4. MVP readiness verdict

The happy path is functionally complete and verified: a 3-task Python DAG passing XCom runs end-to-end on real pods with clear, structured, shipped logs; the home panel shows real counts and filters work; undispatchable/stuck tasks fail fast with a visible reason rather than hanging. The remaining gaps are small and non-blocking for a first release.

Recommended pre-release checklist: (a) clear XCom on retry/clear; (b) decide whether MVP needs Bash/HTTP-operator XCom or Python-only is enough; (c) publish the leoflow-migrate image (#48); (d) one more end-to-end run captured as the release smoke (the k3d e2e already asserts state + log shipping + XCom #51).


5. Full endpoint-coverage map (98 endpoints, captured by navigating the real UI)

Driving the entire Airflow 3.2 SPA (Home, Dags list, every DAG tab, a task instance's tabs, Assets, Browse, Admin) and capturing every /ui/ and /api/v2/ call yields 98 unique endpoints. Grouped by Leoflow status:

Implemented (real data)

/api/v2/version, /monitor/health(+/executor), /dags, /dags/{id}, /dags/{id}/details, /dags/{id}/tasks(+/{task}), /dags/{id}/dagRuns(+/{run}), /taskInstances(+single, /logs/{try}, /xcomEntries(+/{key})), /dags/{id}/dagVersions(+/{n}), /dagSources/{id}, /ui/dags, /ui/dags/{id}/latest_run, /ui/grid/{runs,structure,ti_summaries}/{id}, /ui/structure/structure_data, /ui/dashboard/{dag_stats,historical_metrics_data}, /api/v2/eventLogs, /api/v2/variables, /api/v2/connections, /ui/config.

Stubbed (empty 200 β€” render, no data)

/api/v2/{dagTags,dagWarnings,importErrors,plugins,plugins/importErrors,pools, assets,assets/events}, /dags/{id}/dagRuns/~/hitlDetails, /ui/{backfills, calendar/{id},connections/hook_meta,next_run_assets/{id}}.

Missing (404 / not handled) β€” gaps to fill or stub

  • GET /api/v2/jobs β€” Browse β†’ Jobs (scheduler/triggerer job rows).
  • GET /api/v2/providers β€” Admin β†’ Providers (we have none; stub empty).
  • GET /api/v2/dags/{id}/assets/queuedEvents β€” asset scheduling (post-1.0).
  • GET /api/v2/dags/~/dagRuns/~/taskInstances/~/xcomEntries β€” Admin β†’ XComs (global XCom browse across all dags/runs).
  • Browse global lists hit /dags/~/dagRuns, /dags/~/dagRuns/~/taskInstances with ~ wildcards β€” we short-circuit some to empty; verify all wildcard forms.

Roadmap impact

  • Pre-release: ensure no UI 404 (stub jobs, providers, global xcomEntries as empty collections so Browse/Admin render). Add to the pre-release list.
  • Post-1.0: assets/datasets (assets/queuedEvents, next_run_assets) β€” a whole subsystem; calendar + backfills as real features.

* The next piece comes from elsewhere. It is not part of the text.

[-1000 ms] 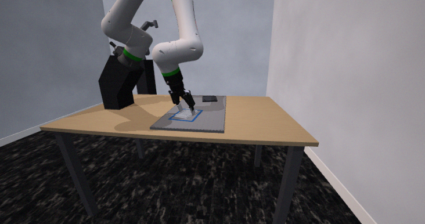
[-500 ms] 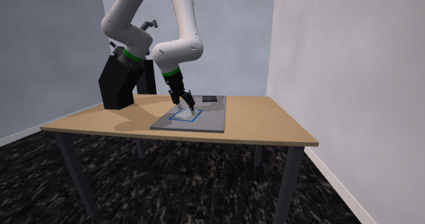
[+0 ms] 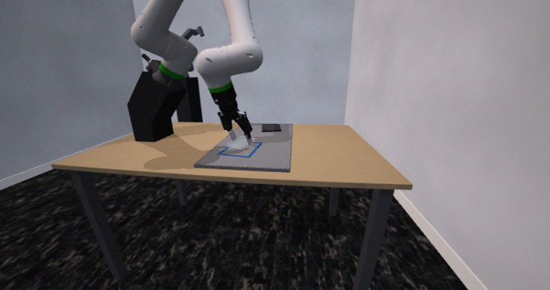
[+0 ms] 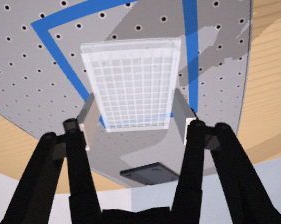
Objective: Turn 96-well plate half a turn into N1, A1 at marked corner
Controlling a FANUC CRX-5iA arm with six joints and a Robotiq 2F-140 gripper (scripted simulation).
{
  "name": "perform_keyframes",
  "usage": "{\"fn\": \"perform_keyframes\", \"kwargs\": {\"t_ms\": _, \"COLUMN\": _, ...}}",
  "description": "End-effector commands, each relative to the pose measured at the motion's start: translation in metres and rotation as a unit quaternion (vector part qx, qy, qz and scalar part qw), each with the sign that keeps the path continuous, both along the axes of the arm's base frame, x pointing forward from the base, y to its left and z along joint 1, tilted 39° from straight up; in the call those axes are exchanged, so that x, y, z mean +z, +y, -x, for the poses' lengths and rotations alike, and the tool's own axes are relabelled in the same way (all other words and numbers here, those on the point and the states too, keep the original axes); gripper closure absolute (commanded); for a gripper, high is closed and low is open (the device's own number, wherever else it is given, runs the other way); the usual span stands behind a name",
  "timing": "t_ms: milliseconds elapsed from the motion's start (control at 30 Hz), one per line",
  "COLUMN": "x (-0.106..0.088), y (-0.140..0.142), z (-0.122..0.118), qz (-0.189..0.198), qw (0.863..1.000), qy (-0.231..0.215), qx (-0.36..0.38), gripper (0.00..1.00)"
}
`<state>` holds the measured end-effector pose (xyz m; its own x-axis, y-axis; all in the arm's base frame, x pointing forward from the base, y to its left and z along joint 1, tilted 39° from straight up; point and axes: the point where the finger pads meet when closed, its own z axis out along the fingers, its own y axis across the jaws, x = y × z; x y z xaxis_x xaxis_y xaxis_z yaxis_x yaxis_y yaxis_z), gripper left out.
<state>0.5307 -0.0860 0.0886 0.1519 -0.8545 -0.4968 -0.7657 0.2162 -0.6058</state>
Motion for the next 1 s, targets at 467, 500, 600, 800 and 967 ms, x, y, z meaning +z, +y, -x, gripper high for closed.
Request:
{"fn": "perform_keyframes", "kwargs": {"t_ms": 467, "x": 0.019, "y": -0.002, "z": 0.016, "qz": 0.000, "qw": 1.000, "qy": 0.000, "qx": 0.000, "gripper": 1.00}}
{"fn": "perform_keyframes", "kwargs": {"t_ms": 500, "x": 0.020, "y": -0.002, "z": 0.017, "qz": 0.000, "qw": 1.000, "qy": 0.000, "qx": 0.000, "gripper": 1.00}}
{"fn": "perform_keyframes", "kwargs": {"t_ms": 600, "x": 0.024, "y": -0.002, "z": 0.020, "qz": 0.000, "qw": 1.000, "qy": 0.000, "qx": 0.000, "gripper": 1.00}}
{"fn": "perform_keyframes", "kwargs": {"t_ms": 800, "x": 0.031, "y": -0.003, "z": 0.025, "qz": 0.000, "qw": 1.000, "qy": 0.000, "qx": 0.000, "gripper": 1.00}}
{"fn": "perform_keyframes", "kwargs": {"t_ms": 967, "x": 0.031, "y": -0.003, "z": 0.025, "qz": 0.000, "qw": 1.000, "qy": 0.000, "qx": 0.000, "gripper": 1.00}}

6. Property completeness (requirement: no empty DAG/task property)

The DAG details and task-instance panels must have every field populated with a real value or a sensible non-empty default β€” see the dedicated pre-release task. Source of truth for the field set + expected values: the captured real-Airflow bodies in docs/reference/airflow-real/bodies/ (dag_details.json, taskInstance_single.json, task.json).